Cosine,
Thanks a lot for the information! Wonderful stuff.
"GNU Octave is a high-level language, primarily intended for numerical computations. It provides a convenient command line interface for solving linear and nonlinear problems numerically, and for performing other numerical experiments using a language that is mostly compatible with Matlab. It may also be used as a batch-oriented language."
"It is easily extensible and customizable via user-defined functions written in Octave's own language, or using dynamically loaded modules written in C++, C, Fortran, or other languages."
As for order execution, most brokers support FIX. You should look at:
http://www.quickfixengine.org/
"QuickFIX is a full-featured open source FIX engine, currently compatible with the FIX 4.0-4.4 spec. It runs on Windows, Linux, Solaris, FreeBSD and Mac OS X. API's are available for C++, Java, .NET, and Python."

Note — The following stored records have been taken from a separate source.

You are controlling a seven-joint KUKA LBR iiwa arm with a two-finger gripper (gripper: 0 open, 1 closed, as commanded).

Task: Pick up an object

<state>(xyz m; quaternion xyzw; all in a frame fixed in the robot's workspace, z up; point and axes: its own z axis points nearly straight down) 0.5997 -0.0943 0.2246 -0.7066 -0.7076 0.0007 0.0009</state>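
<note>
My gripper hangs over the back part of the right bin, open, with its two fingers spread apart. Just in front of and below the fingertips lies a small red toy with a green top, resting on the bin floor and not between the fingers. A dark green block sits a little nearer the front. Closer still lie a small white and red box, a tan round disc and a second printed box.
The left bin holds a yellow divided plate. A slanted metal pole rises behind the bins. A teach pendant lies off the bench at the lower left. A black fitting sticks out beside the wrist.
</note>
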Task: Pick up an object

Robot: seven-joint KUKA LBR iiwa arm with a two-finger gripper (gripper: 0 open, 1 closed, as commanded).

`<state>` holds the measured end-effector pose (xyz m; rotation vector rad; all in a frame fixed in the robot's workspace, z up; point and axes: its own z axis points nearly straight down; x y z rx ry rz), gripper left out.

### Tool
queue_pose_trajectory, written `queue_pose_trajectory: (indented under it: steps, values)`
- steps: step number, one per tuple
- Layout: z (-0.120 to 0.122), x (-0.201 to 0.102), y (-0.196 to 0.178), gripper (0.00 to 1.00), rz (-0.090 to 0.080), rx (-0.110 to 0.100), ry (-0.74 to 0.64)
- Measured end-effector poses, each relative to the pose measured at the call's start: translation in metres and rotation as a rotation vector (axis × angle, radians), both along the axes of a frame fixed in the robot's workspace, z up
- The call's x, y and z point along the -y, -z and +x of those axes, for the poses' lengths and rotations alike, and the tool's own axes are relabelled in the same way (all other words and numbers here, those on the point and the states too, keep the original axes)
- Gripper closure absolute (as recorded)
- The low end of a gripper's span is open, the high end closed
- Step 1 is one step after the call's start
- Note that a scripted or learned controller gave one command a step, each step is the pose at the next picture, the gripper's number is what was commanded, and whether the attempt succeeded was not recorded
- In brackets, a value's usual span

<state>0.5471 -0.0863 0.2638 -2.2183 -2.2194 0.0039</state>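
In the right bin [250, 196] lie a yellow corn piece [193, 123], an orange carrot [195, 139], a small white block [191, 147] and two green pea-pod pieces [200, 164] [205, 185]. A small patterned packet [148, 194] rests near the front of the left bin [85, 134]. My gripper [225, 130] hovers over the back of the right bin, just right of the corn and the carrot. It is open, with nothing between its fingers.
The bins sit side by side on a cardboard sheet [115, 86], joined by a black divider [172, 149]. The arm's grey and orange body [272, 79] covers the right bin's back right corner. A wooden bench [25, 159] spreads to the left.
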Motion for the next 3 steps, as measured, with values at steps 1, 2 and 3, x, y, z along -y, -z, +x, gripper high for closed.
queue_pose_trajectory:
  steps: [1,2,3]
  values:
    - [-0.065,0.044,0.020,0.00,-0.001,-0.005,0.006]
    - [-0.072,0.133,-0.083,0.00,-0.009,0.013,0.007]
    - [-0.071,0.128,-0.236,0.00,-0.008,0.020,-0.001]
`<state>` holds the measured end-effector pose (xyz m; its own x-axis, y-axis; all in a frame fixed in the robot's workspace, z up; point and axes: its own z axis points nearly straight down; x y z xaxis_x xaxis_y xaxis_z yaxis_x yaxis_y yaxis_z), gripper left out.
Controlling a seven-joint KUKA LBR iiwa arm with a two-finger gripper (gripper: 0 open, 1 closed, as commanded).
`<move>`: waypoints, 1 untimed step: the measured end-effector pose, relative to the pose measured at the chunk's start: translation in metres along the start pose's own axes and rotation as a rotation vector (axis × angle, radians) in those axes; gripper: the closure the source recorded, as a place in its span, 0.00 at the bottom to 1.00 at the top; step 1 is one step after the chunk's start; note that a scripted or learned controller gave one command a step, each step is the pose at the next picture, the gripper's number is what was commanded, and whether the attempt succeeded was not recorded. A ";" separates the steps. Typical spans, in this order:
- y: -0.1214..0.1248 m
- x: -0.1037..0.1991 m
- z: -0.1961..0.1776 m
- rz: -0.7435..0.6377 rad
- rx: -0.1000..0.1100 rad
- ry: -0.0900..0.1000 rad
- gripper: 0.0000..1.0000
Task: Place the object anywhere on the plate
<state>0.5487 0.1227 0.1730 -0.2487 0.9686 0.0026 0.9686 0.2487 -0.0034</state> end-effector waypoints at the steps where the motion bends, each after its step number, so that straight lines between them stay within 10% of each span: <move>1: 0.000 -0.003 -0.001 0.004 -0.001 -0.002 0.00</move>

It really all depends on what kind of strategy you want to execute. You can continuously feed a database with prices, have octave wait for your trading algorithm on a pipeline to be given computing orders based on the database content, perform its computations, and pass the results back to your trading algorithm for decision making. I dont know much about automated trading softwares, but I believe using commercial software can remove a lot of flexility in how trade execution is tied with strategy. [/B][/QUOTE]
So it seems what you are saying is that I can write a trading algorithm in either C++, Java, .NET or Python, this algorithm ultimately sends orders to QuickFIX, and this algorithm also calls on Octave which can make computations and interface with a data base and any other modules I may have (even in Fortran). Have you been able to compile the trading algorithm together with octave and have used this assembly to execute any orders through direct market access?
So what this also means is that the trading algorithm itself doesn't have to be complicated, since all the numerical computing is done through octave and the execution is done by QuickFIX?
Please take a look at the Apama trading platform at
www.progress.com
see what you think of that. When I was thinking of modifying a commercial package I was thinking of some cheaper ones like Tradestation.
Thanks also for the link on algorithmic trading, very interesting discussion and interesting paper.